Doctor Who Helped Defeat Smallpox Says We Can Beat COVID-19 But …

Epidemiologist Larry Brilliant warned us of a pandemic back in 2006. Fourteen years later we are faced with COVID-19, but he believes we can beat it if we just get more testing.

Larry Brilliant Image Source:

Fourteen years ago, Larry Brilliant did a TED talk where he described Smallpox, his part in eradicating it, and what the next pandemic would look like. “Smallpox was the worst disease in history … It killed 500 million people” he said.

“When we didn’t search, we had the illusion that there was no disease … When we did search, we had the illusion that there was more disease”. Larry Brilliant worst fears have become a reality, as we are faced with what he believes to be the “most dangerous pandemic in our lifetime”.

The Australian Department of Health state that COVID-19 or Coronavirus is an “infectious disease that causes respiratory illness”. This causes symptoms such as a “cough, fever, and in more severe cases, difficulty breathing”. The latest we are being told to help stop the spread is to “practice good hygiene, practice social distancing”. The Department of Health is continuing to issue health alerts and information via their website.

Globally, the WHO states that Coronavirus “spreads primarily through contact with an infected person”. This can be when they “cough, sneeze or touch a surface or object that has the virus, then touch their eyes, nose, or mouth”.

Belgian virologist Guido Vanham has this to say:

“Why this particular virus is much more infectious than other related viruses is something we still do not know … Not every human is equally susceptible … There are always people in a population who are more or less susceptible to a certain virus”.

As COVID-19 spread to 197 countries and territories around the world, the World Health Organisation labelled it a pandemic. Parts of Asia and Europe have been hit the hardest, recording the highest rates of infections. Countries like China, Italy and the USA have the most confirmed cases and deaths. This can be tracked in real time at

Virologist using a microscope Image Source:

The result is global economic uncertainty, damage to our economy, and the revelation of inadequate health care systems. Just as Larry Brilliant foretold back in 2006:

“There’d be a pandemic within your children or your grandchildren’s lifetime…165 million people would die, there’d be a global recession, people would lose their jobs and their healthcare benefits”.

You may be thinking this sounds like an idea for a futuristic horror movie, but unfortunately it has become a reality for some, and continues to be a possibility for others. But it is not all bad news, for Larry Brilliant believes the way we can beat COVID-19 is with more robust and widespread testing. He believes that we can beat COVID-19 the same way we beat Smallpox. “The key to eradicating smallpox was early detection, early response” he said.

Where countries are adopting Brilliant’s approach,  there are initial signs of success in beating the pandemic. South Korea is the most glowing example, with a decline in the number of new coronavirus cases to as low as 74 and 76 each day since Since 11 March— a huge shift from 909 cases on 29th Feb. And they remain vigilant; with a current testing capacity of 20,000 people a day at 633 sites, including drive-thru centers and even phone booths. Hwang Seung-Sik, of Seoul National University’s Graduate School of Public Health, stated emphatically that “acting fast was the most important decision South Korea made.”

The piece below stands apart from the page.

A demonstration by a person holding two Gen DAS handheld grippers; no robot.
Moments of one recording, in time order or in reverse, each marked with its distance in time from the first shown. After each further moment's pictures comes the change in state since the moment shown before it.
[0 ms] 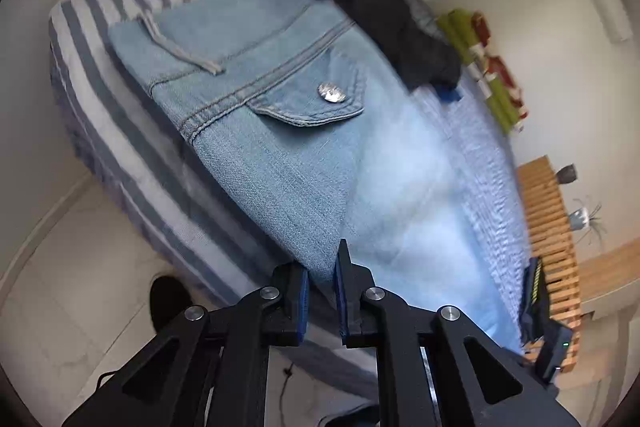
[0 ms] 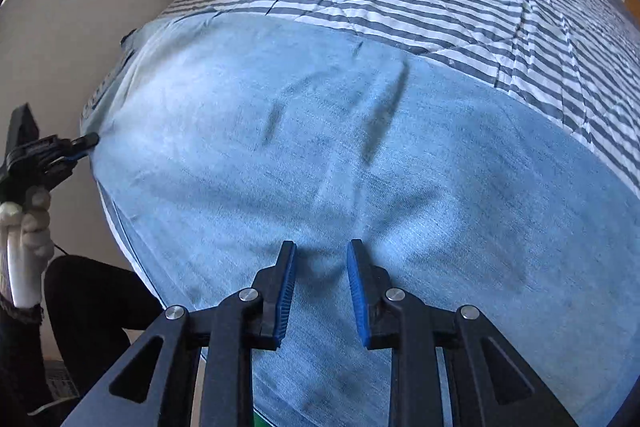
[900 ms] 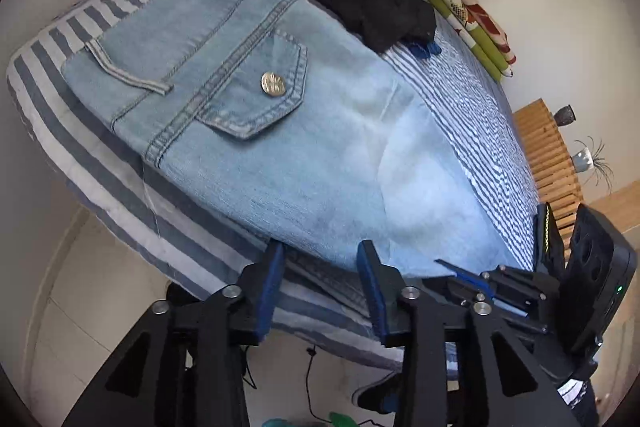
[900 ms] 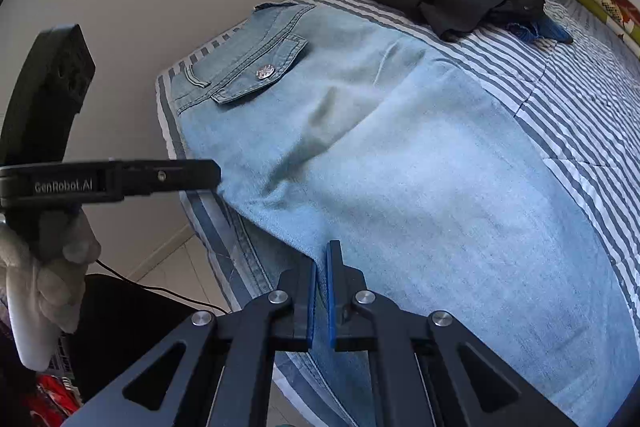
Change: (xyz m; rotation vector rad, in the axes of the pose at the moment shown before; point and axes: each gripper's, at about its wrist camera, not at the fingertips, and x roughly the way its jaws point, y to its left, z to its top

Paul Auwaerter, director of Hopkins’ division of infectious diseases adds that the sharing of expertise across nations and disciplines is vital at this time.

“When facing a global crisis, sharing of medical and scientific information is invaluable if we are to save lives and halt the pandemic as quickly as possible.” – Paul Auwaerter

As U.S. doctors turn to colleagues in China, we see other countries doing the same, working together to gain further insight into COVID-19. But for now, following protective measures implemented by the WHO and with hopefully more frequent testing, we will slow down and flatten “the curve” of infection rates. As Larry Brilliant says:

“We’re not going to decrease the total number of cases, but only postpone many cases…until we get a vaccine … which we will”.